For Main Street, the recessions of 1973-1974 and 1981-1982 were nasty, but this downturn was of a different order of magnitude. The bailouts of the auto industry and AIG were enormous, but not historic firsts. That precedent was set with the airline bailout after the September 11 terrorist attacks. 

But what are the real lessons for advisors today? Most are trying to invest clients’ money so they can maintain their financial independence over a 30- to 40-year period, not beat some benchmark.

Brad McMillan, chief investment officer of Commonwealth Financial Network, believes today’s narrative about the March 2009 market bottom is missing the point entirely.
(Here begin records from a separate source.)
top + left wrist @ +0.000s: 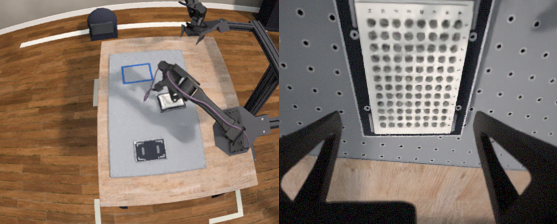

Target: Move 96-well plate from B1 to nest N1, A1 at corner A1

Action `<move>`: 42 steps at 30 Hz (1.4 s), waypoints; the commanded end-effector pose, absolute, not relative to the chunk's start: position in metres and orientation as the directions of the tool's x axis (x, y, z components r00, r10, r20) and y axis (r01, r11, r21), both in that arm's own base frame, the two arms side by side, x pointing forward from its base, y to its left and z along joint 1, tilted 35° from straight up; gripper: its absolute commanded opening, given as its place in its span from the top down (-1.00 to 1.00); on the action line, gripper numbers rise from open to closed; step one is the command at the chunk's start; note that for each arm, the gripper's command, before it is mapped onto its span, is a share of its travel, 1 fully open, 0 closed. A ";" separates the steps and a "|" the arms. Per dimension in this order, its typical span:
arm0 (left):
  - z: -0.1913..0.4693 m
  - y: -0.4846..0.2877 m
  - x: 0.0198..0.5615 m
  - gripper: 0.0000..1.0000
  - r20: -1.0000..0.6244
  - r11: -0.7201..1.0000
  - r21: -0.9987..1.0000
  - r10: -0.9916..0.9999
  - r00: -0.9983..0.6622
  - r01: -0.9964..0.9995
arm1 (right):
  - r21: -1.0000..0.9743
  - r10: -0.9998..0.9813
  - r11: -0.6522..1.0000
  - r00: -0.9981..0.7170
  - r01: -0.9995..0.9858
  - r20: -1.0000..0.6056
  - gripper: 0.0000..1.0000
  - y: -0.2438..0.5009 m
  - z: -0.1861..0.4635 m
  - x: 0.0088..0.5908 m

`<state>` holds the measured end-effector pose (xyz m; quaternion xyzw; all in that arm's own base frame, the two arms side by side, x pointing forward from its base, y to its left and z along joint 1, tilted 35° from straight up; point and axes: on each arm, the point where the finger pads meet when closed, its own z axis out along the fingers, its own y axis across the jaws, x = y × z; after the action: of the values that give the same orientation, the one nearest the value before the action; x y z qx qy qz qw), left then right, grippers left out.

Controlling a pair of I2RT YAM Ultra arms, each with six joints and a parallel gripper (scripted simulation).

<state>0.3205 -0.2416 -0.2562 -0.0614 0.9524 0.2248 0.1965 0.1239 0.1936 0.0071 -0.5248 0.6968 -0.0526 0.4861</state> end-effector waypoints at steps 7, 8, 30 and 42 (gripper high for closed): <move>-0.263 -0.250 0.329 -1.00 -0.412 0.898 0.390 -0.026 -0.911 -0.202 | -0.593 -0.777 0.444 0.041 -0.671 -0.628 -1.00 0.187 0.011 0.117; -0.264 -0.250 0.329 -1.00 -0.413 0.898 0.390 -0.025 -0.910 -0.202 | -0.593 -0.777 0.444 0.041 -0.671 -0.628 -1.00 0.187 0.011 0.117; -0.290 -0.237 0.345 -1.00 -0.425 0.900 0.383 -0.030 -0.905 -0.210 | -0.593 -0.777 0.444 0.041 -0.672 -0.628 -1.00 0.187 0.011 0.117; -0.300 -0.230 0.347 -0.92 -0.417 0.896 0.394 -0.023 -0.909 -0.203 | -0.593 -0.777 0.443 0.041 -0.672 -0.628 -1.00 0.187 0.011 0.117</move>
<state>0.3408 -0.2197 -0.3004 -0.0684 0.9523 0.2250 0.1944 0.1193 0.1901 0.0112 -0.5210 0.6942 -0.0522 0.4939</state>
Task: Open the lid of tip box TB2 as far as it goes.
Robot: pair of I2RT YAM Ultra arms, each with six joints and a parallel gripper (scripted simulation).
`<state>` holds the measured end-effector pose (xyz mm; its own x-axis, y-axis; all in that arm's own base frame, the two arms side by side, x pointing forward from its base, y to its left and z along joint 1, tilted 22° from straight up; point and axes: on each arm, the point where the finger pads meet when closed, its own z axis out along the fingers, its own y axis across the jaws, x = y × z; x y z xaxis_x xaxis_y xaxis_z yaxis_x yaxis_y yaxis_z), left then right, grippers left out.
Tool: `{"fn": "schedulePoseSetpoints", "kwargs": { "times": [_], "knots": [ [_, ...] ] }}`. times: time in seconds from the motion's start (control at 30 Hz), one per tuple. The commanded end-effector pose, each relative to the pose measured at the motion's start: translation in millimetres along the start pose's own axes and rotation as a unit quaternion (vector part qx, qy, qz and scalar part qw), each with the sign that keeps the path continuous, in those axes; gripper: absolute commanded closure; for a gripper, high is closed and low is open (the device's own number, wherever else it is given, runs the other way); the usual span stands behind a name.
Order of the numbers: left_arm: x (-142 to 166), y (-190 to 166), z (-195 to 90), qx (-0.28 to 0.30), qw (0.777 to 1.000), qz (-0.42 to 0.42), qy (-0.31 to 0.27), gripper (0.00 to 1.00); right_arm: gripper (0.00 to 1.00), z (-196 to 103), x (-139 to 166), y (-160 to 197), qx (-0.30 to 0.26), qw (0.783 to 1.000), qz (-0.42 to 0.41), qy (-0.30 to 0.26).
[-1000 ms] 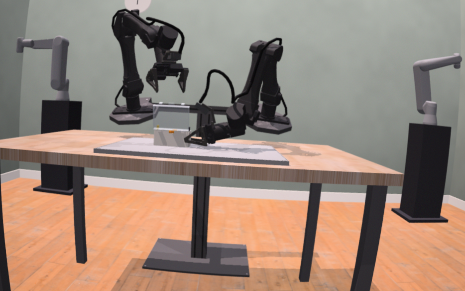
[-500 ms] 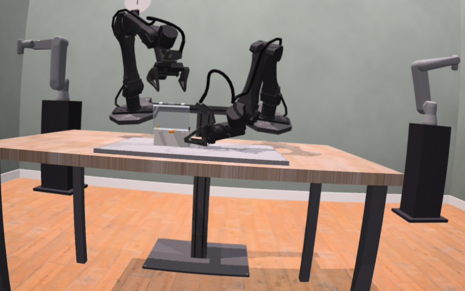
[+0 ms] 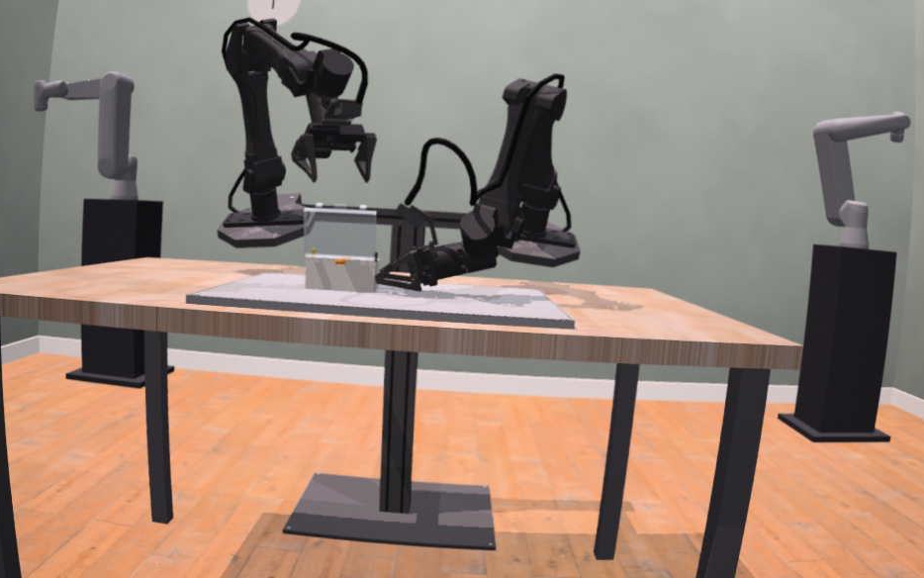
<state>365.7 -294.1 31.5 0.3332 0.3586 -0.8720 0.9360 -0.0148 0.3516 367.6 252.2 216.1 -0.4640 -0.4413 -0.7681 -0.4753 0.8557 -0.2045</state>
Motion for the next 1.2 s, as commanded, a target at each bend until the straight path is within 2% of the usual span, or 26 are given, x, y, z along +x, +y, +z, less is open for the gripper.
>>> {"fn": "schedulePoseSetpoints", "kwargs": {
  "times": [0.0, 0.1, 0.3, 0.33, 0.53, 1.17],
  "knots": [
    [-14.2, -3.0, -11.0, 0.009, 1.000, 0.009, -0.012, 0.00, 0.00, -9.7, -13.3, -0.9, -0.004, 1.000, 0.002, -0.023],
    [-14.0, -6.3, -14.9, 0.009, 1.000, 0.009, -0.013, 0.00, 0.00, -9.7, -13.3, -0.9, -0.004, 1.000, 0.002, -0.023],
    [-13.9, -8.6, -53.2, 0.008, 1.000, 0.009, -0.013, 0.00, 0.00, -9.7, -13.3, -0.9, -0.004, 1.000, 0.002, -0.023],
    [-17.4, 1.2, -54.5, 0.003, 1.000, 0.021, -0.016, 0.00, 0.00, -9.7, -13.3, -0.9, -0.004, 1.000, 0.002, -0.023],
    [-16.1, 1.9, -45.8, 0.006, 1.000, 0.024, -0.015, 0.00, 0.00, -9.7, -13.3, -0.9, -0.004, 1.000, 0.002, -0.023],
    [-12.9, -0.8, -47.8, 0.006, 1.000, 0.018, -0.013, 0.00, 0.00, -9.7, -13.3, -0.9, -0.004, 1.000, 0.002, -0.023]
  ]
}}
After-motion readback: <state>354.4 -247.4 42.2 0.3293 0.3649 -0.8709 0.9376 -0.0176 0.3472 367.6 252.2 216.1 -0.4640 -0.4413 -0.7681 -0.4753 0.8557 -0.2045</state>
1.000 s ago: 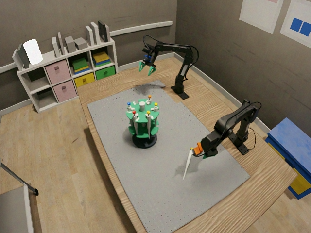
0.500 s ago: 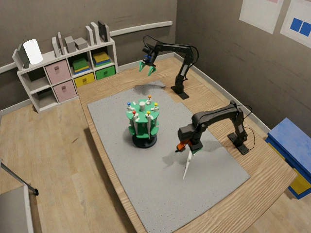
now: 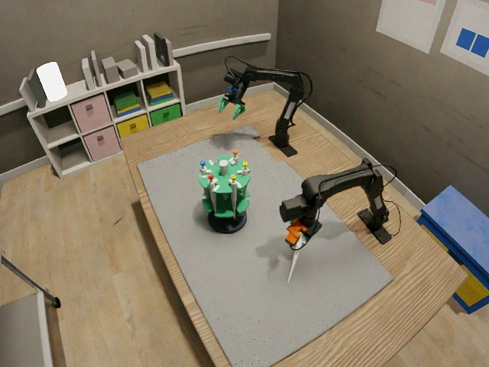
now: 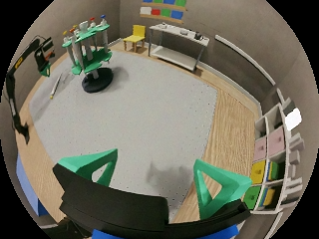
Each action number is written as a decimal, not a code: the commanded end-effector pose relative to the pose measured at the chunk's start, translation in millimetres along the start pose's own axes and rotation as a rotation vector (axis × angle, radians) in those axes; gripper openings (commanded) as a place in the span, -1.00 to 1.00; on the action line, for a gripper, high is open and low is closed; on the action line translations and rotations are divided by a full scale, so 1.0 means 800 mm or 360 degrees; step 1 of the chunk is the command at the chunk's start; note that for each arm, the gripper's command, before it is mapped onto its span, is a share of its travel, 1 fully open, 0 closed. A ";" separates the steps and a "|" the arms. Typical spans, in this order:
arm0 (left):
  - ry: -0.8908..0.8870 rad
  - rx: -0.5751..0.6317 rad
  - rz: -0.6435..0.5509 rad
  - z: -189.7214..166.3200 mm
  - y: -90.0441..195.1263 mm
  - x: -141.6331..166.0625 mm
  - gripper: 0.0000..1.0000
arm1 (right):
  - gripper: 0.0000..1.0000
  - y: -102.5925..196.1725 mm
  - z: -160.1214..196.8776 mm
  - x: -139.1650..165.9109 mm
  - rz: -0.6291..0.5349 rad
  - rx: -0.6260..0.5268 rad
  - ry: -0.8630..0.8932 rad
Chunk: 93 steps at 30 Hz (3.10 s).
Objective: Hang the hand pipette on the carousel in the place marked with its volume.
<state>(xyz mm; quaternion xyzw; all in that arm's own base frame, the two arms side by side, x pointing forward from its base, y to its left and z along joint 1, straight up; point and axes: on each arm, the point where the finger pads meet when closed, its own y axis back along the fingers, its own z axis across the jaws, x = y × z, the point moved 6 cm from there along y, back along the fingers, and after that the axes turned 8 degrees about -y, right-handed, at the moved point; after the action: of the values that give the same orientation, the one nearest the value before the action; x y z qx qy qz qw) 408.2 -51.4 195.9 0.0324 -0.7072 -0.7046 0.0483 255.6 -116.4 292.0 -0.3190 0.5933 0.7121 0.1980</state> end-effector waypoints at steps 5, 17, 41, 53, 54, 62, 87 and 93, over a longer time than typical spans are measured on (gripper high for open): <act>0.0493 0.0005 -0.0079 -0.003 0.023 -0.002 0.09 | 1.00 0.001 -0.004 -0.005 -0.0036 -0.0009 0.0013; 0.0888 0.0018 -0.0084 -0.003 0.012 -0.001 0.09 | 1.00 0.001 -0.004 -0.005 -0.0036 -0.0009 0.0013; 0.0886 0.0013 -0.0075 -0.002 -0.063 -0.002 0.09 | 1.00 0.001 -0.004 -0.005 -0.0036 -0.0009 0.0013; 0.0885 0.0047 -0.0135 -0.005 -0.069 -0.013 0.09 | 1.00 0.001 -0.004 -0.005 -0.0036 -0.0009 0.0013; 0.0885 0.0047 -0.0135 -0.005 -0.069 -0.013 0.09 | 1.00 0.001 -0.004 -0.005 -0.0036 -0.0009 0.0013; 0.0885 0.0037 -0.0117 -0.004 -0.069 -0.010 0.09 | 1.00 0.001 -0.004 -0.005 -0.0036 -0.0009 0.0013; 0.0885 0.0037 -0.0117 -0.004 -0.069 -0.010 0.09 | 1.00 0.001 -0.004 -0.005 -0.0036 -0.0009 0.0013; 0.0885 0.0037 -0.0117 -0.004 -0.069 -0.010 0.09 | 1.00 0.001 -0.004 -0.005 -0.0036 -0.0009 0.0013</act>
<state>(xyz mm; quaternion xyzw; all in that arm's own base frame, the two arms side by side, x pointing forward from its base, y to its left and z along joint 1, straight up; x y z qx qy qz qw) 409.9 -51.4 119.3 0.2289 -0.6674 -0.6677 0.2374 255.6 -116.4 292.0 -0.3190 0.5933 0.7121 0.1980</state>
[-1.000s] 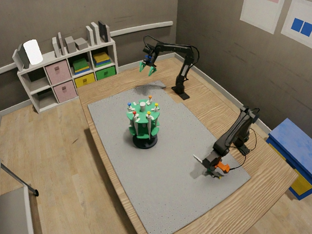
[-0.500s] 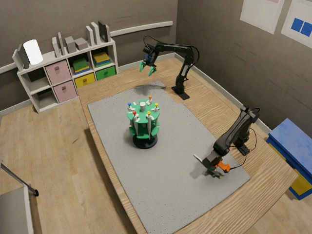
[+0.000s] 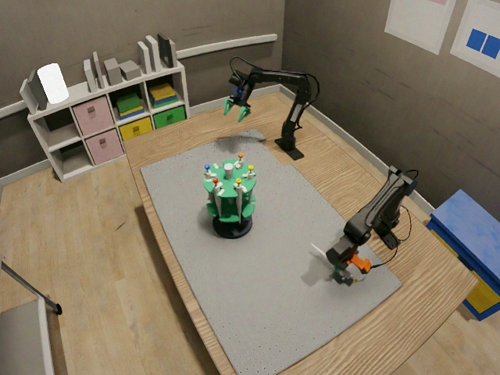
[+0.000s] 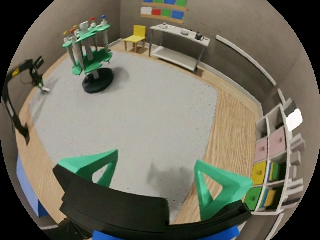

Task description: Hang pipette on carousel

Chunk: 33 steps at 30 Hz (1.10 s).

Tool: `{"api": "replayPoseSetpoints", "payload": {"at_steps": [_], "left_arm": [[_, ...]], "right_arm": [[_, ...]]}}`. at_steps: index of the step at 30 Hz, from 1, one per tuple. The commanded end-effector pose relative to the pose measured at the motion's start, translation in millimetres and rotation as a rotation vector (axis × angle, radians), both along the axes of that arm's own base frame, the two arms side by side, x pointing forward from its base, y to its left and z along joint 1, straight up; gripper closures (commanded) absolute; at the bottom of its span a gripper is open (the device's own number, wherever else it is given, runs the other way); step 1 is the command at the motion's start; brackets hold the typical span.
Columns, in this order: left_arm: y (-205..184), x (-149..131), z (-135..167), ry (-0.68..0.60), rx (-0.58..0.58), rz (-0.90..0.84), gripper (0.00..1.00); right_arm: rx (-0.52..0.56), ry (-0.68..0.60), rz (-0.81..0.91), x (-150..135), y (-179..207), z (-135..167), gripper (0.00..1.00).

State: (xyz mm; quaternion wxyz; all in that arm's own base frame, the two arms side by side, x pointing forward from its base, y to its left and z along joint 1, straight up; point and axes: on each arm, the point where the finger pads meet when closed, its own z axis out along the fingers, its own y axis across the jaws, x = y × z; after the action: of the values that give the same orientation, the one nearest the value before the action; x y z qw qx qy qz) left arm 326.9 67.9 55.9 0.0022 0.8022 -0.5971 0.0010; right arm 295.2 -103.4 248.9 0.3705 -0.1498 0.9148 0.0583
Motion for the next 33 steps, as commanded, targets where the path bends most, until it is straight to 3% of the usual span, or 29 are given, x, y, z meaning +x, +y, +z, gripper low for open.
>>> {"api": "replayPoseSetpoints", "payload": {"at_steps": [1, 21, 26, 29, 33], "left_arm": [[2, 5, 24, -0.036, 0.021, 0.004, 0.88], [2, 3, 60, -0.036, 0.021, 0.004, 0.88], [1, 1, 50, -0.012, 0.007, 0.001, 0.88], [-1, 3, 61, -0.036, 0.022, -0.104, 0.88], [0, 3, 61, -0.036, 0.022, -0.098, 0.88]], "right_arm": [[0.003, -0.023, 0.008, 3, -3, 4, 0.00], [0.003, -0.023, 0.008, 3, -3, 4, 0.00], [0.003, -0.023, 0.008, 3, -3, 4, 0.00], [0.003, -0.023, 0.008, 3, -3, 4, 0.00], [0.003, -0.023, 0.008, 3, -3, 4, 0.00]]}}
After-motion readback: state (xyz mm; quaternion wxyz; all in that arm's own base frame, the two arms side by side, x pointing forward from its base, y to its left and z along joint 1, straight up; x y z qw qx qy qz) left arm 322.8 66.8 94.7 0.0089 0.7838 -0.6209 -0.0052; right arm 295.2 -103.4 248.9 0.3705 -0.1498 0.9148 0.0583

In the last decade, the S&P 500 has quadrupled and McMillan worries that a smug air of self-congratulation is becoming pervasive among the investor class. Everyone is talking about the trip from bottom to peak when they should be talking about the trip from peak to peak.

McMillan isn't predicting another crisis or bear market. In fact, he expects the stock market—and its associated risks—to keep rising.

But like many, he thinks the 13.9 percent annualized gains for the S&P 500 for the decade ended December 31 are unlikely to be replicated in the next decade. Advisors looking for a better yardstick might want to take a longer, more pedestrian 20-year perspective. Over two decades, the S&P 500 returned 5.63 percent.

Timing the market may be a fool’s errand, but spotting once-in-a-generation bargain prices can at least turn the tables in clients’ favor. That sometimes means defying some of the smartest guys in the room. In early 2003, Bill Gross and Jeremy Grantham agreed that equities were cheap but each had their own, very convincing reasons why they were a long way from the bottom. Grantham maintained bear markets always overshoot—but they had already declined more than 50 percent from their peaks. Just because very smart people have powerful arguments doesn’t make them right.

Many experts believe equities today are reasonably priced. They may indeed be right, but corporate profit margins are at record levels and various valuation metrics, including the Shiller price-to-earnings multiples and other yardsticks factoring in today's low interest rates, are not far from all-time highs. Two years into his first term, a president is boasting about the stock market like a 1950s’ New York Yankee fan or a 1960s’ Boston Celtics fan—and like no leader before him.

“The bull case is that they [profit margins, valuation, multiples] all keep going higher,” McMillan says. And of course, they can. “We’ve seen it before, but how long can it continue?”